25. The Supreme Court in the decision reported in The Commissioner, Madras Hindu Religious and Charitable Endowments, Madras v. Narayana Ayyangar and others, 1965 (2) MLJ 47 holds that to constitute association it is not necessary that the persons responsible for celebrating religious festival in a temple or math should control the administration of the charity.

26. The founder had set apart his house and clearly intended that the income there from should be utilised for feeding pilgrims who visit temples. Therefore all the elements that are required to constitute a specific endowment are present in this case. The Sanskrit, English Dictionary (Varan Shivram Apte 1993, ed.) also defines "Ladiya" (sic) as belonging to that, his, hers, its this and (sic) "Aradhanam" inter alia as worshipping, Adoration, Propitiation (as of a deity) indicating the religious aspect of Thathiarathanai.

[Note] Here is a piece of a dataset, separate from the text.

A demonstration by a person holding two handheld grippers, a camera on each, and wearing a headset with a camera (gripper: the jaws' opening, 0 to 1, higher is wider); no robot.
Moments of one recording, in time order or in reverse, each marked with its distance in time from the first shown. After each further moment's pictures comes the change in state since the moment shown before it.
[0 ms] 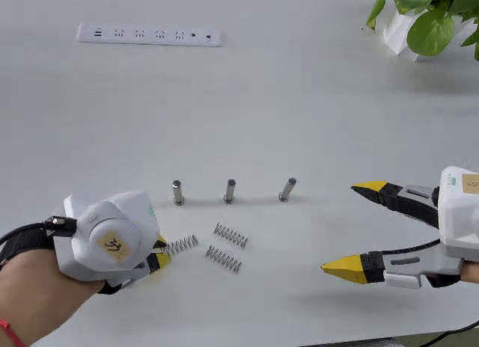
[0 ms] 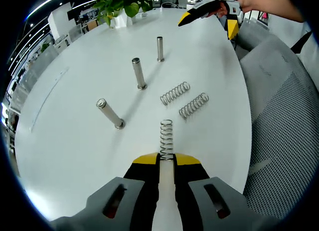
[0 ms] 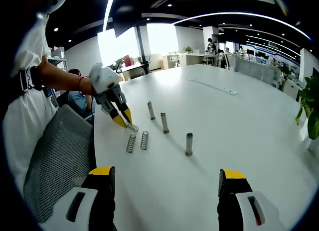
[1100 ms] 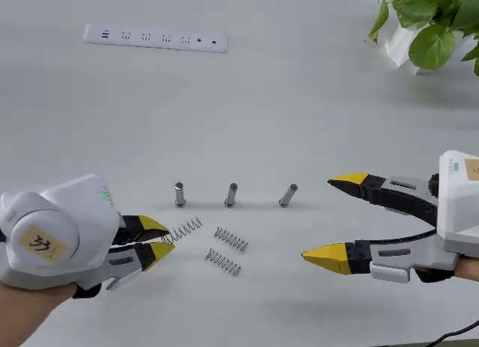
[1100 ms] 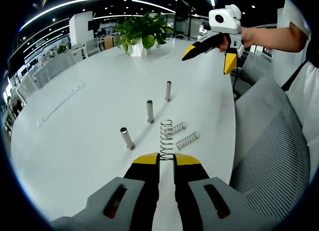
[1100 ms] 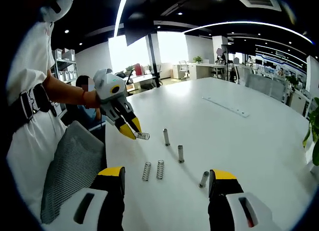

27. The decision relied on by the learned counsel for the respondent which related to the performance of "Abishekam" in Siva Temples will not apply to this case, since in that case there is no element of public interest or participation by the public or derivation of some benefit by the public in the performance of the Abishekam. Therefore, that decision will not help the respondent.

28. For all the aforesaid reasons we come to the conclusion that the founder of the charities had created a specific endowment for the performance of the "Thathiarathani Service" to "Desantharis" in "Perumal Temples" in Chennai and the said endowment will definitely come within the purview of the Act. It is not a private trust as claimed by the respondent in the suit filed by him.

29. The appeal is therefore allowed and the order of the learned Single Judge is setaside and O.S.No.2114 of 1981 on the file of the City Civil Court is dismissed. No Costs.